On-Demand Spin-Orbit Interaction from Which-Layer Tunability in Bilayer Graphene

TL;DR

This paper presents a method to achieve highly tunable spin-orbit interaction in bilayer graphene by shifting carriers between layers using an electric field, enabling ON/OFF switching and new spin control possibilities.

Contribution

The study introduces a novel approach for on-demand, broad-range tunability of spin-orbit interaction in graphene multilayers via which-layer inhomogeneity.

Findings

Complete tunability and ON/OFF switching of SOI in bilayer graphene.

Demonstration of electrically driven spin resonance.
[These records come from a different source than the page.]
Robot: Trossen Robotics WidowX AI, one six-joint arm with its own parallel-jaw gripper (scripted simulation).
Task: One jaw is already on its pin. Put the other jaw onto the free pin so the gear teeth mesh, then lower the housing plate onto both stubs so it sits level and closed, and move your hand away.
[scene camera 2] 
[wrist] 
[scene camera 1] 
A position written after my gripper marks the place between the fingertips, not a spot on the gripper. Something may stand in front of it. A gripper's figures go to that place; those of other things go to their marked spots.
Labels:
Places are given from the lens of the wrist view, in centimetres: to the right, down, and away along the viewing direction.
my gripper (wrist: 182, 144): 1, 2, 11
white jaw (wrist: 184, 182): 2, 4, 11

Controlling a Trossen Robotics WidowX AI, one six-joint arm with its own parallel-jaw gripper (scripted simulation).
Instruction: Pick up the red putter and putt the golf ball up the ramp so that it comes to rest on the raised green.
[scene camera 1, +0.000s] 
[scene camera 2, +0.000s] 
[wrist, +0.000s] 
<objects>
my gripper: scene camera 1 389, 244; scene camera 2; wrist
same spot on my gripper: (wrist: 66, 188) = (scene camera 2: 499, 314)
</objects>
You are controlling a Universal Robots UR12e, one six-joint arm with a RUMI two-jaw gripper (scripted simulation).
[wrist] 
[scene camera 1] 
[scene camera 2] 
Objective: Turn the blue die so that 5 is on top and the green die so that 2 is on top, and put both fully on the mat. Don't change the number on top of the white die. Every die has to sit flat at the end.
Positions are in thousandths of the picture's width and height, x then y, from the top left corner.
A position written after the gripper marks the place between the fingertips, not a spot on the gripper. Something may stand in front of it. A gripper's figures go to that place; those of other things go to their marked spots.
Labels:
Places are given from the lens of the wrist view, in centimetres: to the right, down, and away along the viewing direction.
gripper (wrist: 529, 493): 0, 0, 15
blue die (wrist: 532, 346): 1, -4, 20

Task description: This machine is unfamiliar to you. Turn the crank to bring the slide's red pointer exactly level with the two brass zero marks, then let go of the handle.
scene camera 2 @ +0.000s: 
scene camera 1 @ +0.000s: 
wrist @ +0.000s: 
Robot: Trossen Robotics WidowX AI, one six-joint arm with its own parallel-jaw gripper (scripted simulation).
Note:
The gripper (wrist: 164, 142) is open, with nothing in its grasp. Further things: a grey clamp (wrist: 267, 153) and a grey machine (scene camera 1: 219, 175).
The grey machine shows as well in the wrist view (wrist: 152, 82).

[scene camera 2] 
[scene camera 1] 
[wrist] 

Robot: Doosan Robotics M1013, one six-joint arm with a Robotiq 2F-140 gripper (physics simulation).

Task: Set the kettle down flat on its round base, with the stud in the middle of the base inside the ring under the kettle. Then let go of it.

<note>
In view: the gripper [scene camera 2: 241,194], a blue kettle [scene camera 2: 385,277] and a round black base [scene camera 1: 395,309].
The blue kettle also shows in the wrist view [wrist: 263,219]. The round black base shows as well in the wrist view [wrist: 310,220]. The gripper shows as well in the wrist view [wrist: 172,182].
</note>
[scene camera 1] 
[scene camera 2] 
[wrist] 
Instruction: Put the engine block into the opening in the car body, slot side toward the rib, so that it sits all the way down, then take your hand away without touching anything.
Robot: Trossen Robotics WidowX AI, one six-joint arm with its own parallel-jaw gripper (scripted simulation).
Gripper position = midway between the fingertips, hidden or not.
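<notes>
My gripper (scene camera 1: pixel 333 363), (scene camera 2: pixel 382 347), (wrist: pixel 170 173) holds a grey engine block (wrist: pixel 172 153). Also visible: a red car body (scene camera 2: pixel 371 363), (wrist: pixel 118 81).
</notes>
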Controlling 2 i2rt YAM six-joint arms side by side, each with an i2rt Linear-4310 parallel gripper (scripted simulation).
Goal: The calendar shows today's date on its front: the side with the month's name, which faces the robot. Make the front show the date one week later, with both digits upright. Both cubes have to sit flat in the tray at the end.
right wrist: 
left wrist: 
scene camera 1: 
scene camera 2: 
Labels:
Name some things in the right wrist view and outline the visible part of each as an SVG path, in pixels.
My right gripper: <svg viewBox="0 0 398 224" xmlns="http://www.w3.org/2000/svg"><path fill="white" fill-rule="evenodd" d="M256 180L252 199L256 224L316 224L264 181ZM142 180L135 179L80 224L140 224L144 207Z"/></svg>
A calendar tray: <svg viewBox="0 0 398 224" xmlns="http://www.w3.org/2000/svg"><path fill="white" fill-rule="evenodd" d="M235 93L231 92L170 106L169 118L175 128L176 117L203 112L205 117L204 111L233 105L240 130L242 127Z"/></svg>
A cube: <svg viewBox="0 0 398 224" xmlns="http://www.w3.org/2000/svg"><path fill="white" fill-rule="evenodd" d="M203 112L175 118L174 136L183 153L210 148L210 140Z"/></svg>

Potential for topological phases with different valley Hall conductivities.

Abstract

Spin-orbit interaction (SOI) that is gate-tunable over a broad range is essential to exploiting novel spin phenomena. Achieving this regime has remained elusive because of the weakness of the underlying relativistic coupling and lack of its tunability in solids. Here we outline a general strategy that enables exceptionally high tunability of SOI through creating a which-layer spin-orbit field inhomogeneity in graphene multilayers. An external transverse electric field is applied to shift carriers between the layers with strong and weak SOI. Because graphene layers are separated by sub-nm scales, exceptionally high tunability of SOI can be achieved through a minute carrier displacement. A detailed analysis of the experimentally relevant case of bilayer graphene on a semiconducting transition metal dichalchogenide substrate is presented. In this system, a complete tunability of SOI amounting to its ON/OFF switching can be achieved. New opportunities for spin control are exemplified with electrically driven spin resonance and topological phases with different quantized intrinsic valley Hall conductivities.